## WHAT THE EXERCISE ASKS
Below is a listing. Copy each line of it that holds the word "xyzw".
INFORMATION PROVIDED START
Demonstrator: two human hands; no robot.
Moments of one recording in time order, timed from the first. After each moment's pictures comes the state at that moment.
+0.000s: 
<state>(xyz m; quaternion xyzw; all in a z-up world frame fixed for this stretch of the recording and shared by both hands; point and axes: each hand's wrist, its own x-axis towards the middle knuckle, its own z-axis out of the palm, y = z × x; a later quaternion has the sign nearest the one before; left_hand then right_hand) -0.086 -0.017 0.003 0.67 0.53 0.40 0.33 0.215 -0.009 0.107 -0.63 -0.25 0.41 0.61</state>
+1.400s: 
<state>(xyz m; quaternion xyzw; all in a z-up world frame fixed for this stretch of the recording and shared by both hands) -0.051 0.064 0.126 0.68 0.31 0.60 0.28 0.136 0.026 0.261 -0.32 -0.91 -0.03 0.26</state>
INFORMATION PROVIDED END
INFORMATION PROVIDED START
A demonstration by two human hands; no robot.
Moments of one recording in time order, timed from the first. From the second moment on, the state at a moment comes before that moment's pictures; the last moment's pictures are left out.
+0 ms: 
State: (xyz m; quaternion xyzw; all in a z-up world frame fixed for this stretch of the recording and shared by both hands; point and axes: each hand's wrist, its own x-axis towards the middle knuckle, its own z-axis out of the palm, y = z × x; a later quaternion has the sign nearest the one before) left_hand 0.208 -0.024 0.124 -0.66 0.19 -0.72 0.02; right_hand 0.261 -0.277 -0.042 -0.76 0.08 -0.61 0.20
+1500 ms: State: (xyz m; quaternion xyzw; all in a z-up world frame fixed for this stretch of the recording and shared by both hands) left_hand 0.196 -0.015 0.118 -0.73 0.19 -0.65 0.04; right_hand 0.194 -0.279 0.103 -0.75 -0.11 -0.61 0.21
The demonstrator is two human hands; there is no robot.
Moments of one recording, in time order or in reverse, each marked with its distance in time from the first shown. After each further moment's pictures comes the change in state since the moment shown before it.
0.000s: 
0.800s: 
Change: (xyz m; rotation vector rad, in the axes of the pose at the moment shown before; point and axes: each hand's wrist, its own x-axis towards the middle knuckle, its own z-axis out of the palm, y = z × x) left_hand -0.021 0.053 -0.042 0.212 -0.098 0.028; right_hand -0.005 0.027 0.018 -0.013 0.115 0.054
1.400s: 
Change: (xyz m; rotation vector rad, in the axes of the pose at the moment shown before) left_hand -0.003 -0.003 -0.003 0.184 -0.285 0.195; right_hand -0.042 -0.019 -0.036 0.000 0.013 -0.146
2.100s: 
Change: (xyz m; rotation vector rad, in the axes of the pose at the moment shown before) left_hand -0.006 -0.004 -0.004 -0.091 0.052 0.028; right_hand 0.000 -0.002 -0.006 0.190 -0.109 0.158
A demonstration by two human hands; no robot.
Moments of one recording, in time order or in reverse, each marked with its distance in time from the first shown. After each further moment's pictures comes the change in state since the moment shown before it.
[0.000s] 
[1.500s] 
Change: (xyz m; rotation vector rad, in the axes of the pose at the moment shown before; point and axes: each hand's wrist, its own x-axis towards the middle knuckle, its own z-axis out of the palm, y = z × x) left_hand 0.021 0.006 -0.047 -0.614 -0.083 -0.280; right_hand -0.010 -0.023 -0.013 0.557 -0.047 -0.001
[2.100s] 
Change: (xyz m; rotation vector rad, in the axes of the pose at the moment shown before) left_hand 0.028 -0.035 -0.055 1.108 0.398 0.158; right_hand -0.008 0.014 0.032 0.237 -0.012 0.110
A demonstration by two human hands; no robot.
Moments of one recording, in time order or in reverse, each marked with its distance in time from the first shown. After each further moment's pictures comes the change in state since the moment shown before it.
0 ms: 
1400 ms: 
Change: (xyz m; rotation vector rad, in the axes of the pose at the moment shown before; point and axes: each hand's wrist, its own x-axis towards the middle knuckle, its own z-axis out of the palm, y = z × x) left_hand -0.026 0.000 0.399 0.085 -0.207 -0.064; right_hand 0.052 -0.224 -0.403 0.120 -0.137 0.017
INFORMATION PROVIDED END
## PROBLEM SOLUTION
<state>(xyz m; quaternion xyzw; all in a z-up world frame fixed for this stretch of the recording and shared by both hands; point and axes: each hand's wrist, its own x-axis towards the middle knuckle, its own z-axis out of the palm, y = z × x; a later quaternion has the sign nearest the one before; left_hand then right_hand) -0.086 -0.017 0.003 0.67 0.53 0.40 0.33 0.215 -0.009 0.107 -0.63 -0.25 0.41 0.61</state>
<state>(xyz m; quaternion xyzw; all in a z-up world frame fixed for this stretch of the recording and shared by both hands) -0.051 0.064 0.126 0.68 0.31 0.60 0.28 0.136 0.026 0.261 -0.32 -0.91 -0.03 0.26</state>
State: (xyz m; quaternion xyzw; all in a z-up world frame fixed for this stretch of the recording and shared by both hands; point and axes: each hand's wrist, its own x-axis towards the middle knuckle, its own z-axis out of the palm, y = z × x; a later quaternion has the sign nearest the one before) left_hand 0.208 -0.024 0.124 -0.66 0.19 -0.72 0.02; right_hand 0.261 -0.277 -0.042 -0.76 0.08 -0.61 0.20
+1500 ms: State: (xyz m; quaternion xyzw; all in a z-up world frame fixed for this stretch of the recording and shared by both hands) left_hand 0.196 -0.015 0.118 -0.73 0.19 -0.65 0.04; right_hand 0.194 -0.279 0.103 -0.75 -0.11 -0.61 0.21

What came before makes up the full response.